Donald Trump Urges Republicans to Let US Default on Debt if Democrats Don’t Agree to Spending Cuts
Former U.S. President Donald Trump has urged Republican lawmakers to let the U.S. default on its debt obligations if the Democrats do not agree on “massive” spending cuts. Trump, who is also running for president in 2024, stressed that letting the U.S. default is “better than what we’re doing right now because we’re spending money like drunken sailors.”
Donald Trump’s Advice on U.S. Default
Former President and 2024 Republican presidential candidate Donald Trump has advised Republican lawmakers to let the United States default on its debt obligations if Democrats do not agree to spending cuts.
Trump was asked during a televised CNN Town Hall on Wednesday for his advice to Republicans on the possibility of the U.S. defaulting on its debt obligations.

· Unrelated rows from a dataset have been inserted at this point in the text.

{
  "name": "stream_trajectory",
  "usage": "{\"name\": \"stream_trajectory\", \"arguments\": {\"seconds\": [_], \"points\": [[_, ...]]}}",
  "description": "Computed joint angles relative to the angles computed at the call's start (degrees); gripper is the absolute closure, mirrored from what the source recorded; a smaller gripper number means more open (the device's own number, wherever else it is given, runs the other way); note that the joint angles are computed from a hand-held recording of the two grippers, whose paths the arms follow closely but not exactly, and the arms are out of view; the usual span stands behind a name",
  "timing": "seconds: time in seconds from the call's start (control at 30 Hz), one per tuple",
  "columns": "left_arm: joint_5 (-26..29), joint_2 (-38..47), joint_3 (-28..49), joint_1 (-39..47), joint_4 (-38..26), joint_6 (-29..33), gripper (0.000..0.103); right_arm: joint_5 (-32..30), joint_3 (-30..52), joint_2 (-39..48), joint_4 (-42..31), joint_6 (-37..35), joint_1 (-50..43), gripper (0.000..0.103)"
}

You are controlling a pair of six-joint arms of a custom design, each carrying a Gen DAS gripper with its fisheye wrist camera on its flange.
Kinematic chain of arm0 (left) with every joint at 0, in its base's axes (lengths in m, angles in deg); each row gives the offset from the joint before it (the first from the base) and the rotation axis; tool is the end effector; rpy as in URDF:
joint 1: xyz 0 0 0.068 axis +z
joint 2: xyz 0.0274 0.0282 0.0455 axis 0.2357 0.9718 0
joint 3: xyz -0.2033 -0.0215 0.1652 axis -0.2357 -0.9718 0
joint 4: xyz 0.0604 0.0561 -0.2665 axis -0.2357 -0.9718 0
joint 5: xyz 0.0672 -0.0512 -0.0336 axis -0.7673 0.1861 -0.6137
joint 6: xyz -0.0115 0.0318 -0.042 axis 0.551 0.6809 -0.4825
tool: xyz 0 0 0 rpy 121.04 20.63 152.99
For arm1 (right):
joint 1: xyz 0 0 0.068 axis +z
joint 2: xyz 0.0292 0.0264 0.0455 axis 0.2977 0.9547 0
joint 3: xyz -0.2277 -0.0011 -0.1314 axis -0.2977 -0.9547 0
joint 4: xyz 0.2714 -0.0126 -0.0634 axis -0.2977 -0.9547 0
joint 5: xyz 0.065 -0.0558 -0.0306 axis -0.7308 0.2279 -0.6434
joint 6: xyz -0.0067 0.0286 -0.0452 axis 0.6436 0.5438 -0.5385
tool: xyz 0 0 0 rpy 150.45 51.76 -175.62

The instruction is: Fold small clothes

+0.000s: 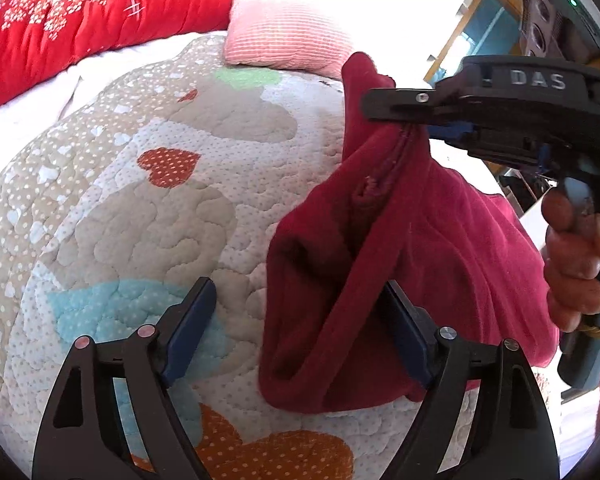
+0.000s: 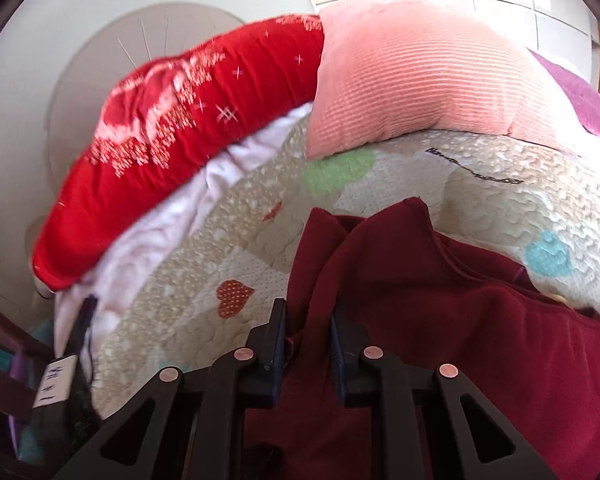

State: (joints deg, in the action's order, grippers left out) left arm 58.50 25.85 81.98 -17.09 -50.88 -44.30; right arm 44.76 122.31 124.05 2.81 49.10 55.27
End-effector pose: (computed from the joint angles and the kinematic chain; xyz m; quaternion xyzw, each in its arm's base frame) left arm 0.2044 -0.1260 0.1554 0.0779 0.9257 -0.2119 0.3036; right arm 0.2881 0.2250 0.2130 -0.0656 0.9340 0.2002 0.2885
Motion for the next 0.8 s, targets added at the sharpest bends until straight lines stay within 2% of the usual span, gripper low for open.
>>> {"name": "stream_trajectory", "arguments": {"seconds": [0.1, 0.13, 0.2, 0.23, 0.27, 0.37, 0.47, 0.67, 0.8], "points": [[0.9, -1.4, -1.1, -2.0, 1.9, -0.1, 0.023, -1.4, -4.5, -4.2, 2.4, 1.2, -1.0, 0.085], [1.9, -2.4, -1.7, -2.2, 3.0, -0.5, 0.041, -1.8, -6.2, -6.0, 3.4, 1.5, -1.3, 0.085], [2.5, -3.8, -1.6, -3.1, 3.1, -2.2, 0.066, -2.4, -8.9, -9.2, 4.1, 2.0, -2.0, 0.086], [1.5, -5.0, -1.2, -4.4, 2.4, -3.3, 0.077, -2.7, -10.1, -10.9, 4.0, 1.8, -2.6, 0.086], [0.8, -6.6, -0.7, -6.1, 1.9, -4.0, 0.08, -3.0, -11.7, -13.6, 3.8, 1.5, -3.2, 0.086], [-3.3, -8.7, 2.7, -13.6, -0.3, -4.8, 0.081, -5.0, -15.1, -21.3, 2.2, 0.4, -6.5, 0.087], [-7.4, -5.4, 8.9, -21.9, -0.4, -5.0, 0.081, -7.1, -18.1, -30.9, -1.5, -1.4, -11.6, 0.087], [-9.3, 11.7, 23.2, -34.1, 2.3, -3.3, 0.081, -15.3, -23.3, -50.4, -13.6, -8.3, -29.0, 0.088], [-8.9, 26.1, 32.6, -38.0, 2.5, -3.7, 0.081, -24.7, -28.9, -56.8, -20.3, -14.8, -45.5, 0.088]]}}
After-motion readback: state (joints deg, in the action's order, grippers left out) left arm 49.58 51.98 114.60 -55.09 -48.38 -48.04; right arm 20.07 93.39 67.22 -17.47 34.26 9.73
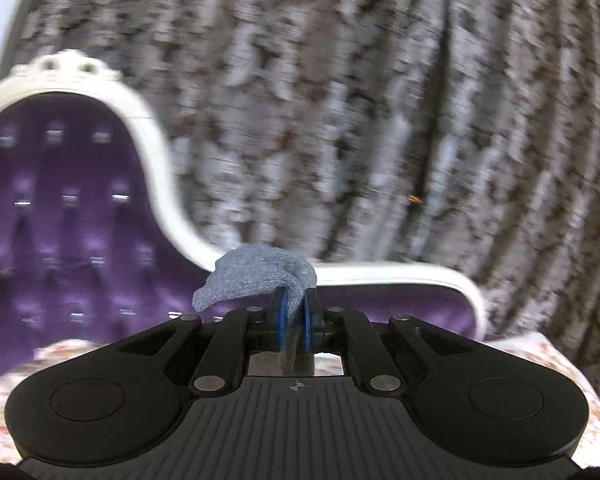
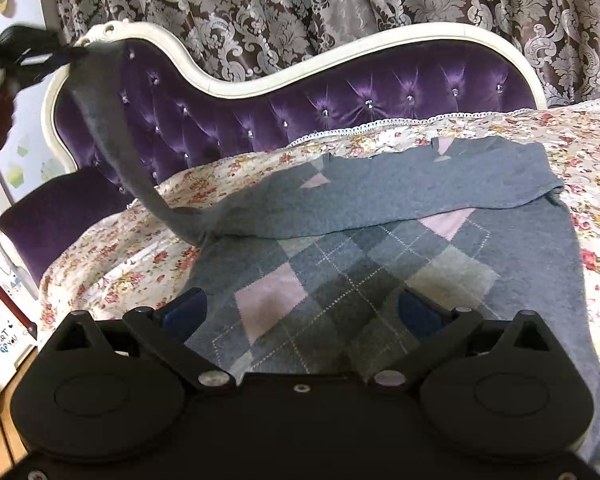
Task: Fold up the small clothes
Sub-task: 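Lift the sleeve with the left tool, fold it across the body, release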
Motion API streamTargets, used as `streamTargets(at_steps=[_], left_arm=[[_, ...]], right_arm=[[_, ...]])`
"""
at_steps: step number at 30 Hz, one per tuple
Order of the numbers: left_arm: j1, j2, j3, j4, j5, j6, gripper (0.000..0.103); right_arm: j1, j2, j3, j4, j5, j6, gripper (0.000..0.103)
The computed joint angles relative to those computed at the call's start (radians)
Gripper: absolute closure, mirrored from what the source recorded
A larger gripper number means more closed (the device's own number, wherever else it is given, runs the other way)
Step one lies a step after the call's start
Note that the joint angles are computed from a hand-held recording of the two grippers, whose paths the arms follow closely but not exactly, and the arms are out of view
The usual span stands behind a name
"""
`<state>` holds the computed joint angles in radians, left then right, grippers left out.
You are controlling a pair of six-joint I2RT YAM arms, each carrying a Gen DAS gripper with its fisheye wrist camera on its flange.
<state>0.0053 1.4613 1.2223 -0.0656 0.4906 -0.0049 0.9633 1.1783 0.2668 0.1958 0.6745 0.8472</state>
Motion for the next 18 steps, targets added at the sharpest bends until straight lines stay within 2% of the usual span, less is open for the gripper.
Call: streamTargets(at_steps=[8,14,18], left_arm=[[-0.32,0.063,-0.075,0.1,-0.092,-0.014,0.095],[-0.509,0.228,-0.089,0.189,-0.178,-0.044,0.095],[-0.573,0.338,-0.091,0.227,-0.207,-0.037,0.094]], right_arm=[[0.041,-0.168,-0.066,-0.104,0.047,0.068,0.001],[0.012,-0.285,-0.127,-0.163,0.035,0.105,0.001],[-0.016,-0.373,-0.158,-0.22,0.019,0.121,0.001]])
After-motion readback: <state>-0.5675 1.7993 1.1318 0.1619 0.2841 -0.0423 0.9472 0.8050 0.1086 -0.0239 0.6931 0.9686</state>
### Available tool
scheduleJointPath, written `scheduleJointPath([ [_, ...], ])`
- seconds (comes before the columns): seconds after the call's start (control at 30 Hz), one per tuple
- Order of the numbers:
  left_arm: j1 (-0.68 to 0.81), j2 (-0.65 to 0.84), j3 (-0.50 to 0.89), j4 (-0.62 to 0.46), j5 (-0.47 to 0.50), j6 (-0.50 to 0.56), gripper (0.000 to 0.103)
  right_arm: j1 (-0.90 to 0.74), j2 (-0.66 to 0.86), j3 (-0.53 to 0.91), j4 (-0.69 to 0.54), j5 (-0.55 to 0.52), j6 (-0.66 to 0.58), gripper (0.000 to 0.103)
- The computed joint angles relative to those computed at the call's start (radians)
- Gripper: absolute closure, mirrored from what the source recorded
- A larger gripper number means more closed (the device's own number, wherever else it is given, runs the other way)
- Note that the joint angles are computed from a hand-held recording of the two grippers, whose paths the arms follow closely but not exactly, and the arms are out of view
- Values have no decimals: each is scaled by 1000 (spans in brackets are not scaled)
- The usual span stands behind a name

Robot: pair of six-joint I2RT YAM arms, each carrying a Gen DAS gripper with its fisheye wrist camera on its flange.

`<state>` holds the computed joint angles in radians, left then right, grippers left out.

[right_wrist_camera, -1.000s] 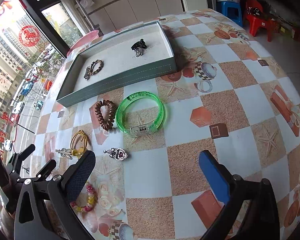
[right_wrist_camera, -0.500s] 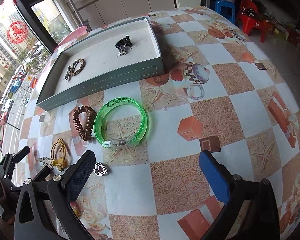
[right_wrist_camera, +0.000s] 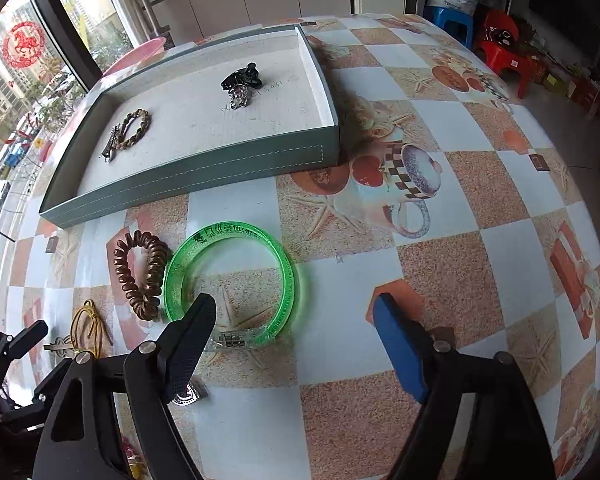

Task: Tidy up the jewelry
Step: 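Grasp the cream looped hair tie with the left tool while the right tool grasps the green bangle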

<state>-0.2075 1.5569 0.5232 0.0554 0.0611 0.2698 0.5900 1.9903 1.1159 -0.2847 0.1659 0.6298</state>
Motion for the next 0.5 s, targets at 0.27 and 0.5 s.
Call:
scheduleJointPath([
  [0.27,-13,-15,-12,-15,36,-42,71,52,37,51,-49,70,-60,34],
  [0.5,2,-25,-14,-22,52,-110,72,62,9,24,-33,76,-64,95],
])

He said:
I say to the Republicans out there — congressmen, senators — if they don’t give you massive cuts, you’re going to have to do a default.
The former U.S. president added: “I don’t believe they’re going to do a default because I think the Democrats will absolutely cave, because you don’t want to have that happen.”
Trump, who announced in November last year that he is running for president again in 2024, stressed:
But, it’s better than what we’re doing right now because we’re spending money like drunken sailors.
When pressed to clarify if he believes that “the U.S. should default if the White House does not agree to the spending cuts,” Trump promptly answered:
Well, you might as well do it now, because you’ll do it later. Because we have to save this country. Our country is dying. Our country is being destroyed by stupid people, by very stupid people.
Trump has issued multiple warnings regarding the U.S. economy and the U.S. dollar in recent months. He claimed last month that the USD is crashing and “will soon no longer be the world standard.” He also warned that “we are very close” to World War III.
U.S. Treasury Secretary Janet Yellen has informed lawmakers that the Treasury Department may not be able to pay all of the government’s bills as early as June 1 “if Congress does not raise or suspend the debt limit before that time.”